Heading into 2019, we don’t need to tell you that your online marketing has to have a mobile-first priority. Chances are very good that you’re reading this on a smartphone, where over 60% of website visits now come from. On average, Americans spend over 5 hours per day on a mobile device, and approximately 70% of online shopping is now done on mobile devices.
Because we’re on our phones constantly, marketing campaigns targeted to mobile viewers just make sense. So what are the best practices for the coming year? Let’s take a look.
The instant-info environment we live in means attention spans have shrunk to miniscule versions of their formal selves. For your mobile marketing, this means you need to start with customer-centric campaigns and callouts that are much less about features/benefits and much more about showcasing how what you offer fits within the values of a person’s lifestyle.
- The Medium: People often use their phones throughout the day in short bursts–during breaks, while preparing meals, while watching TV. So your mobile content must be succinct, and it helps immensely to be very visual. Your audience needs to be able to scan your content and “get” what you’re about and what you’re offering in seconds.
- The Message: Sorry to say, there’s not a lot of time for nuance in mobile marketing. So pinpoint some big ideas that are easy for users to wrap their heads around. What makes you the best (“Top Rated Practice in St. Louis on Yelp”)? What are some big, impressive numbers you can throw out (“Over 3,000 Breast Augmentations Performed”)? What out-of-this-world reviews have you gotten (“Dr. Smith Changed My Life!”)? These are the kinds of differentiators that need to be front and center in any mobile storytelling.
Mobile-Friendly Calls to Action
Calls-to-action (CTAs) are your requests for your audience to do something. Stuff like “come in for a consultation” or “book a treatment today and save 20%.” Like the differentiators you put together, the CTAs peppered into your content need to be extremely brief and super persuasive. And the action required needs to be minimal.
Don’t ask your mobile audience to fill out a multi-part form. Heck, if your form has more than 3 fields, hack it down. There’s just no tolerance for contact methods that require effort. Give live chat options. Give text messaging options. Always keep an eye on how you can make it effortless for mobile users to dive deeper in your sales funnel.
Optimized Mobile Site Experience
We’ve already talked at length over the years about why you need a responsive website. That’s old news. The action item here is about doing testing to see what mobile layouts are converting the best for you, and constantly trying out new styles to keep nudging those conversion rates higher.
The two big variables are (1) engaging, interactive layouts on one side and (2) site load times on the other. You can get a very boring, text-heavy website to load very quickly, but it’ll be a lousy mobile experience. On the flipside, your site could be extremely interactive and fun to use on mobile, but it takes forever to load. You have to strike a balance for the best mobile engagement.

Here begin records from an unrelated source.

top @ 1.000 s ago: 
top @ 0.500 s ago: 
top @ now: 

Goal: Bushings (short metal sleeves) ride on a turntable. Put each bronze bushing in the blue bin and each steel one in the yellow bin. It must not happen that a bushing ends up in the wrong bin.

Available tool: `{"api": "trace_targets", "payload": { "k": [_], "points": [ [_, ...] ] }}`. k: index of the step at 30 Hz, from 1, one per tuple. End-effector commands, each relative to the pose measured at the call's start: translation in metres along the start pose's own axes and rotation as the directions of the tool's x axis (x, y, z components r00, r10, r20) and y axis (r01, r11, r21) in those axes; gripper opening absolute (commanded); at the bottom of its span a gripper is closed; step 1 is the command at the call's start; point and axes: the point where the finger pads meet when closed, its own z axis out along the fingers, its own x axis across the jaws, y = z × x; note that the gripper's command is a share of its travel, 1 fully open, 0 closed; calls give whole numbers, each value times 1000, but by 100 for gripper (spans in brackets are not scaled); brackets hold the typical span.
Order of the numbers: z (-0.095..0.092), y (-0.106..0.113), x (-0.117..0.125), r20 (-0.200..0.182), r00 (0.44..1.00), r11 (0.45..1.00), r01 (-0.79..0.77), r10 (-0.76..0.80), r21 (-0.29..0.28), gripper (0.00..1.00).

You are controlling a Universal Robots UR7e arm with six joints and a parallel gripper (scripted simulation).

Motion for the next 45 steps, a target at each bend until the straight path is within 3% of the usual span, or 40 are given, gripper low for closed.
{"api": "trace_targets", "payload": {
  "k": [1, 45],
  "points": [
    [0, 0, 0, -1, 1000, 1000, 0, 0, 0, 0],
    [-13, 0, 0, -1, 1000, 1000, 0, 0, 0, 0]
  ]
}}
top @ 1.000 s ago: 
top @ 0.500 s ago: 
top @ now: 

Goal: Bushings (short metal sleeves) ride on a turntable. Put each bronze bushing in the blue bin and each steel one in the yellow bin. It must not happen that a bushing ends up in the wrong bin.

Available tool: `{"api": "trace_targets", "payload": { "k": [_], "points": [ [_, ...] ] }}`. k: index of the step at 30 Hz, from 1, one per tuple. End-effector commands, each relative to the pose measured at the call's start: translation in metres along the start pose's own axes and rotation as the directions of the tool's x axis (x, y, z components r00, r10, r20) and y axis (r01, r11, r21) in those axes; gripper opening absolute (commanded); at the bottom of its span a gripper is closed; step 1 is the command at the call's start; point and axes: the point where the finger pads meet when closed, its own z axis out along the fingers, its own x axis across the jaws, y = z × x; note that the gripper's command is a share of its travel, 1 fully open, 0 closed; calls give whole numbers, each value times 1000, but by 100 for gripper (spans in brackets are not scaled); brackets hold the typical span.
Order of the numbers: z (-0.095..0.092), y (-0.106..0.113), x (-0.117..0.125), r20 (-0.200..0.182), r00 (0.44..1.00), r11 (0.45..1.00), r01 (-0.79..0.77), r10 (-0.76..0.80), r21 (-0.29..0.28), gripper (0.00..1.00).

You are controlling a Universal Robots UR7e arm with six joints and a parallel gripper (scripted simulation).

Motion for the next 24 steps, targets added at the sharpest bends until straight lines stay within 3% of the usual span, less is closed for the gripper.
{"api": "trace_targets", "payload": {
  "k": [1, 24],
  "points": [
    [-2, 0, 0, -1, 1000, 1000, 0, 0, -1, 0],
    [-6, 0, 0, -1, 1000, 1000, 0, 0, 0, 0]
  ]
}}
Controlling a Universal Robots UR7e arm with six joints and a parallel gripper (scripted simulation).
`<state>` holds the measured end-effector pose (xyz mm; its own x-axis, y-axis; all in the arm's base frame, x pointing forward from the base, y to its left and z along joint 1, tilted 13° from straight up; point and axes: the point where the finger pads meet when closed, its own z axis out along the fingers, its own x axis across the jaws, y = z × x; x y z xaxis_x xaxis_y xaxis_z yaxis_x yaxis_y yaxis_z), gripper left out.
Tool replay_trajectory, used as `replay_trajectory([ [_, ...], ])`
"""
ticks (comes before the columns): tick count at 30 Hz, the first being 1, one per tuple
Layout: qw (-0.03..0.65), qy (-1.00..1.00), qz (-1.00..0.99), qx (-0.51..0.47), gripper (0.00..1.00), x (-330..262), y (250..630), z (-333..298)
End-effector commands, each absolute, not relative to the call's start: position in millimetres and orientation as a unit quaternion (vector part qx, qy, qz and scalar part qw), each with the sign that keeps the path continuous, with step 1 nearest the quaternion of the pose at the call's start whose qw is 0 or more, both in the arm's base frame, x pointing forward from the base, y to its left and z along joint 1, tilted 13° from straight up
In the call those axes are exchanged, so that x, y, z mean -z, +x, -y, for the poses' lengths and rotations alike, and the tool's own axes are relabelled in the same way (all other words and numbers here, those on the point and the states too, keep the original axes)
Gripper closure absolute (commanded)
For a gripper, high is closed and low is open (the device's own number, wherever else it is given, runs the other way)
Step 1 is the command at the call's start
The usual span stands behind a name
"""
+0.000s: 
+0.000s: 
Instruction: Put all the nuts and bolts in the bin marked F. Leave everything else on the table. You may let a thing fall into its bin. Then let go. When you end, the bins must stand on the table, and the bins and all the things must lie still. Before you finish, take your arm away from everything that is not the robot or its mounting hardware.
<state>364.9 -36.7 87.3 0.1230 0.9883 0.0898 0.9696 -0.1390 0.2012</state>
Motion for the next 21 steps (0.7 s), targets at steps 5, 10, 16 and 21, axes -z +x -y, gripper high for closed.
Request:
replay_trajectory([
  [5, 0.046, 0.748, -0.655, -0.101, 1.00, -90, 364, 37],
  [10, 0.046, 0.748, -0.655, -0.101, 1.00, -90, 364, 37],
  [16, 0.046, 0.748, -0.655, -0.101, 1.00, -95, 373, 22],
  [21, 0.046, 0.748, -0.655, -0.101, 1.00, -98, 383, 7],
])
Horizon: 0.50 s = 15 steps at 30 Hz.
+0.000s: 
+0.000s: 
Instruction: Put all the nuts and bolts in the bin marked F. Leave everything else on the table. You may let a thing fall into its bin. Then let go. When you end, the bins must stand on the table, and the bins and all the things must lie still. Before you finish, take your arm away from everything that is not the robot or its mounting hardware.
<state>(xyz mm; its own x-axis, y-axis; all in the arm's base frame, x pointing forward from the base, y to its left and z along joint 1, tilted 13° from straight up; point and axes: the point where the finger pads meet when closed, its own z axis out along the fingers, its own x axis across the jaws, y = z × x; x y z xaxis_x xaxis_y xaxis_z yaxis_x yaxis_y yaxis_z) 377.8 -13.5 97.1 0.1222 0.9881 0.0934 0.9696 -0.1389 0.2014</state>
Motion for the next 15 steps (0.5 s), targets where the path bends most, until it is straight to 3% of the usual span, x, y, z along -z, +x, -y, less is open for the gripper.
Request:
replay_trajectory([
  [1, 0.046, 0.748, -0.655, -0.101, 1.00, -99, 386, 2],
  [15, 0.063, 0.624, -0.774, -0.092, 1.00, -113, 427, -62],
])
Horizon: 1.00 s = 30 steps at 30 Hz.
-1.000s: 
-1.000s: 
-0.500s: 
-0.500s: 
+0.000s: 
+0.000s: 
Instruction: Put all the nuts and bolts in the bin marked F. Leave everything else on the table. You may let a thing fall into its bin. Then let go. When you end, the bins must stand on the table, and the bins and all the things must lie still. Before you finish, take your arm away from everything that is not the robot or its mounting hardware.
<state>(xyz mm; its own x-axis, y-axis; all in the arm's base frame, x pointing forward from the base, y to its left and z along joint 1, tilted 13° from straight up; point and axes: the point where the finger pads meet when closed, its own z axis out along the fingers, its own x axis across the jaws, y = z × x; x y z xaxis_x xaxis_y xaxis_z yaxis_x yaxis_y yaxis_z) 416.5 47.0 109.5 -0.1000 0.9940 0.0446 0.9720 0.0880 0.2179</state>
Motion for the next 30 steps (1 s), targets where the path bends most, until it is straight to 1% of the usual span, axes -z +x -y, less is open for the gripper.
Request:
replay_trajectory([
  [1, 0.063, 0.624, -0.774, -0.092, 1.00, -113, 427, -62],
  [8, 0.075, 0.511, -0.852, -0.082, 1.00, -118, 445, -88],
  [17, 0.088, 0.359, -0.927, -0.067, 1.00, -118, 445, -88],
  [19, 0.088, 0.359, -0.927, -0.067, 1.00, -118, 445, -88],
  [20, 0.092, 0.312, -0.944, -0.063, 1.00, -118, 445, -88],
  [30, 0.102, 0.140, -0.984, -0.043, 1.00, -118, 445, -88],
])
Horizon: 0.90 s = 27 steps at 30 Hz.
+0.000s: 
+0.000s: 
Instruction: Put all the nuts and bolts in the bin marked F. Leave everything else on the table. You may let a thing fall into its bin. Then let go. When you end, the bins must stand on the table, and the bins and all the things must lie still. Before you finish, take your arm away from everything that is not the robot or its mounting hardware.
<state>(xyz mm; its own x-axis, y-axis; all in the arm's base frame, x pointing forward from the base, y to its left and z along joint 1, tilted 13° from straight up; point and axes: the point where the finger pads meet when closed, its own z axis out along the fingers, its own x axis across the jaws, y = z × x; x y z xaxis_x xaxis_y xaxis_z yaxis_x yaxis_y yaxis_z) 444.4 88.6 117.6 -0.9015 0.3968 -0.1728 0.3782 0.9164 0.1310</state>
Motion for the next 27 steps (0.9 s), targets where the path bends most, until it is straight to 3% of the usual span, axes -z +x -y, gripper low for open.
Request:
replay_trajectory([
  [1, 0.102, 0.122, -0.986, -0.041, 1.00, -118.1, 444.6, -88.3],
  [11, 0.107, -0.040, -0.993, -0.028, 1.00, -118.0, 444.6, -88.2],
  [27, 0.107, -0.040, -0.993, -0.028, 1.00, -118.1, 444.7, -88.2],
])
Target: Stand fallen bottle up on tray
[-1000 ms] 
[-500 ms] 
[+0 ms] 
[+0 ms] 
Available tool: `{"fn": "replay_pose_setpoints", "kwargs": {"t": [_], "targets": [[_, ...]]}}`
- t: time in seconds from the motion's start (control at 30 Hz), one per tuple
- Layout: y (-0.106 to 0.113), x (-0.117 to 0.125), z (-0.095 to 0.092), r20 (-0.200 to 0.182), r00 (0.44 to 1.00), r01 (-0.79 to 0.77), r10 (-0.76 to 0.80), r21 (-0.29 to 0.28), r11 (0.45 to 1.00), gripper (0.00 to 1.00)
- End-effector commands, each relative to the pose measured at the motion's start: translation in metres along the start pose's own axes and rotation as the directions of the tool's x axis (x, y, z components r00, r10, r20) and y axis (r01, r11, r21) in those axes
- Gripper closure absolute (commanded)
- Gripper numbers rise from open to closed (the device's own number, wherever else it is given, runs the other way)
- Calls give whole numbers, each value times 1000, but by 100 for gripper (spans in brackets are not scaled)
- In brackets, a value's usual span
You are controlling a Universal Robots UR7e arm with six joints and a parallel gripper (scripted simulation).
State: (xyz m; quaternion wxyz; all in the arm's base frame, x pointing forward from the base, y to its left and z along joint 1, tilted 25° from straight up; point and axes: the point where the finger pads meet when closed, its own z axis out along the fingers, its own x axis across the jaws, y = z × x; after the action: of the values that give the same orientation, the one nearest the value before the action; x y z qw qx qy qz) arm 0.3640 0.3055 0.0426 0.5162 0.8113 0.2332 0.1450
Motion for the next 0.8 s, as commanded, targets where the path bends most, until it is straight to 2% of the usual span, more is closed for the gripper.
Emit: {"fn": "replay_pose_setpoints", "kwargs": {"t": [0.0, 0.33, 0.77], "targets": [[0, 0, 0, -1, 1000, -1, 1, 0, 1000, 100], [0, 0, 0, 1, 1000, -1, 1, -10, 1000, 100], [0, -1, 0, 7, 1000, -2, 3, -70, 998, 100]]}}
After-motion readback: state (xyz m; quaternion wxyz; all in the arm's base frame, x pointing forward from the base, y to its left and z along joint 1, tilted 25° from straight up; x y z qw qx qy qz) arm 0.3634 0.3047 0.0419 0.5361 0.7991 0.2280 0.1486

Make sure that any photos or videos on your site have a file size that’s small enough to load quickly on any device, but still display with good visual quality. Placement of images and text is also important – the page needs to be scannable, with plenty of white space and visual elements where users are expecting them. Hubspot has some other good tips for mobile design of landing pages in particular.
Email and Texting Opportunities
Think about how you use your smartphone. Lots of email and texting, right? You’re not alone. More and more people are up for subscribing to text alerts from businesses they love so that they can get info and promotions quickly. You can add a text messaging signup right on your site’s contact forms, and you should get in the habit of sending regular text blasts so people on your list know they can expect to hear from you.
Though email has been around for a long time, it’s remained a pretty adaptable online marketing tool. In the context of mobile, you should be testing all email newsletters and other customer communication in a variety of devices to make sure it is displaying correctly. And the same principles for tight, relevant page content that contains engaging multimedia hold true for email messaging as well.
So far we’ve been talking a lot about your mobile website, but billions of collective hours are spent interacting on social media via mobile devices. While there aren’t many technical things you need to consider for your mobile social presence, since each platform has already dialed that in, you should still be aware of a few best practices for engaging mobile social users as part of your social media marketing plan. In fact, we’d encourage you to think of your social audience as mobile only.
- No text on graphics: We’ve all been there, trying to make out a tiny font on a small image on our phones. Don’t be the one forcing your audience to squint. As an added bonus, keeping text off images is best practice for the visually impaired, who rely on image text descriptions.
- Short, silent videos: The popularity of auto-play video may have been overhyped a bit, but there’s still no doubt it’s an eye-catching medium, and most social platforms are still pushing it. Put the most important messaging right up front, keep the story tight, and if you need to convey anything in audio, make sure to turn on captions too.
- Leverage social apps: There are a number of social apps that can help you manage or improve your mobile social presence. Hootsuite and Buffer are a couple of the big players, but even lesser-known apps like Linktree can help you give mobile users more options to interact with you and give you improved tracking.